▶ **Activity**
Your task is to restate the listing word for word without the pictures.

▶ **Raw data**
******
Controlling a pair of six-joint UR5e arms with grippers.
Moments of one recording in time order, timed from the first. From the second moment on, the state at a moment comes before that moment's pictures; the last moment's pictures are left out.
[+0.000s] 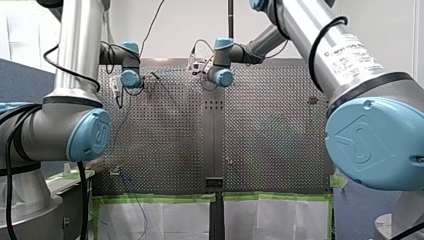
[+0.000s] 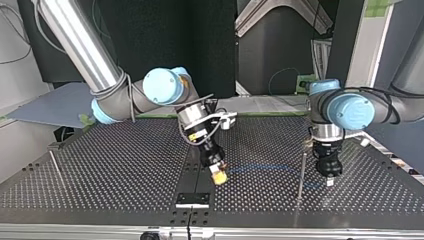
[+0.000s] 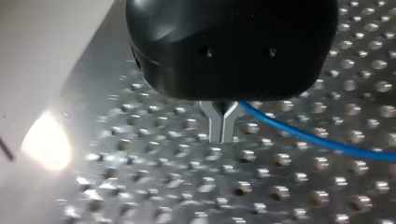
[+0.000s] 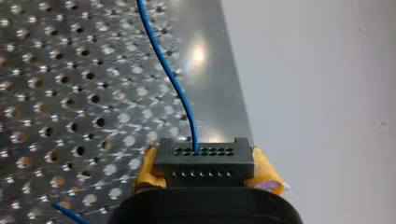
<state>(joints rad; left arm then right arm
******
▶ **Task response**
Controlling a pair of six-joint UR5e arms with grippers.
Moments of one recording in time order, timed from the first. From the second moment on, the state at a moment comes before that moment's pictures; the last moment's pictures are left out.
[+0.000s] 
[+0.000s] 
[+0.000s] 
[+0.000s] 
<state>(joints rad; left arm then right arm

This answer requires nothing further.